Combine the water, sugar and kosher salt in the bowl of a stand mixer and sprinkle the yeast on top. Allow to sit for 5 minutes or until the mixture begins to foam. Add the flour and butter and, using the dough hook attachment, mix on low speed until well combined. Change to medium speed and knead until the dough is smooth and pulls away from the side of the bowl, approximately 4 to 5 minutes. Remove the dough from the bowl, clean the bowl and then oil it well with vegetable oil. Return the dough to the bowl, cover with plastic wrap and place in oven and set temperature to its lowest setting and turn off when it reaches 150 degrees and let sit for 45 minutes.

2

Preheat the oven to 450 degrees F. Line 2 half-sheet pans with parchment paper and lightly brush with the vegetable oil.

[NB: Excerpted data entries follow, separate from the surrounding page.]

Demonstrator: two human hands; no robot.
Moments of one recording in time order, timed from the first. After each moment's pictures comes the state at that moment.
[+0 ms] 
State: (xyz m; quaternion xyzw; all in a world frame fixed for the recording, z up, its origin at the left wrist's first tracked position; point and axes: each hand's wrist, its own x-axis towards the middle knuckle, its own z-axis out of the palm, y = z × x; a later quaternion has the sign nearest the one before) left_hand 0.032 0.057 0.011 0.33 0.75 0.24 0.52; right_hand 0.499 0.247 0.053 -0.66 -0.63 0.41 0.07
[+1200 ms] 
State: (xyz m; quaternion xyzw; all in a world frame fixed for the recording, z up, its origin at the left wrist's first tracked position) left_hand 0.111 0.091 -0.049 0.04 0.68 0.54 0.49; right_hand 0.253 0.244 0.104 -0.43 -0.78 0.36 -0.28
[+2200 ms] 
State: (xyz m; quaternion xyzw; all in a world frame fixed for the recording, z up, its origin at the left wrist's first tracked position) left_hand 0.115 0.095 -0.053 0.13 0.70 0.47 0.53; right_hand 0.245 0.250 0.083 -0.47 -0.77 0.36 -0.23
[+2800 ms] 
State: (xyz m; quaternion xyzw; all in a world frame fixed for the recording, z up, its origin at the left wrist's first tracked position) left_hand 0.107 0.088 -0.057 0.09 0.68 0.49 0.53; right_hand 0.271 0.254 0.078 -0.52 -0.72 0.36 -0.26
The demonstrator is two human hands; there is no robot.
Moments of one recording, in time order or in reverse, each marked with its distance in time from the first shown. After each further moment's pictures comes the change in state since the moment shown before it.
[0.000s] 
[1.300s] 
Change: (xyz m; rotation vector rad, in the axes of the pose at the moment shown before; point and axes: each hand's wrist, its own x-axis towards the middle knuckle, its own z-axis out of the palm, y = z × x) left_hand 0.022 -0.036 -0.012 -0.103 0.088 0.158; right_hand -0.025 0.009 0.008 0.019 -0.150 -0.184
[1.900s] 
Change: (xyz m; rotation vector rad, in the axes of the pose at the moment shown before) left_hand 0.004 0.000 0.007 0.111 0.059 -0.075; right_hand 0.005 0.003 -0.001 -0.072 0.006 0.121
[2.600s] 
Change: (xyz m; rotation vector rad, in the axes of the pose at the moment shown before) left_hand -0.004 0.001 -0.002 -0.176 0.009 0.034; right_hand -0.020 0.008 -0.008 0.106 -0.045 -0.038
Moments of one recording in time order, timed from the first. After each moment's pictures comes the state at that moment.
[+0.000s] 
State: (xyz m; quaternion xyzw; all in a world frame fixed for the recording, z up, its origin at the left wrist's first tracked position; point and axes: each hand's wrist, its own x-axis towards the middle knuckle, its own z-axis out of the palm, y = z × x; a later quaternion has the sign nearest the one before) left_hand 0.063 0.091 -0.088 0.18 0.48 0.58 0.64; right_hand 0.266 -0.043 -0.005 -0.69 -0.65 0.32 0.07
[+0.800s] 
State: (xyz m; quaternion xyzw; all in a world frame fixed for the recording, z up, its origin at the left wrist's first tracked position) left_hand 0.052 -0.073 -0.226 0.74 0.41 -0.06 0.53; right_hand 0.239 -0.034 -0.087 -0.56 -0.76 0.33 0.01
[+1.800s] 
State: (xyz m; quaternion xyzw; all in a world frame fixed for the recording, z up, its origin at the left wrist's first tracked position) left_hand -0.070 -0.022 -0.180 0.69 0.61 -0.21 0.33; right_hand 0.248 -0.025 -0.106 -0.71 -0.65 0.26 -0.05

Set aside.

3

Bring the 10 cups of water and the baking soda to a rolling boil in an 8-quart saucepan or roasting pan.

4

In the meantime, turn the dough out onto a slightly oiled work surface and divide into 8 equal pieces. Roll out each piece of dough into a 24-inch rope. Make a U-shape with the rope, holding the ends of the rope, cross them over each other and press onto the bottom of the U in order to form the shape of a pretzel. Place onto the parchment-lined half sheet pan.

5

Place the pretzels into the boiling water, 1 by 1, for 30 seconds. Remove them from the water using a large flat spatula. Return to the half sheet pan, brush the top of each pretzel with the beaten egg yolk and water mixture and sprinkle with the pretzel salt. Bake until dark golden brown in color, approximately 12 to 14 minutes. Transfer to a cooling rack for at least 5 minutes before serving.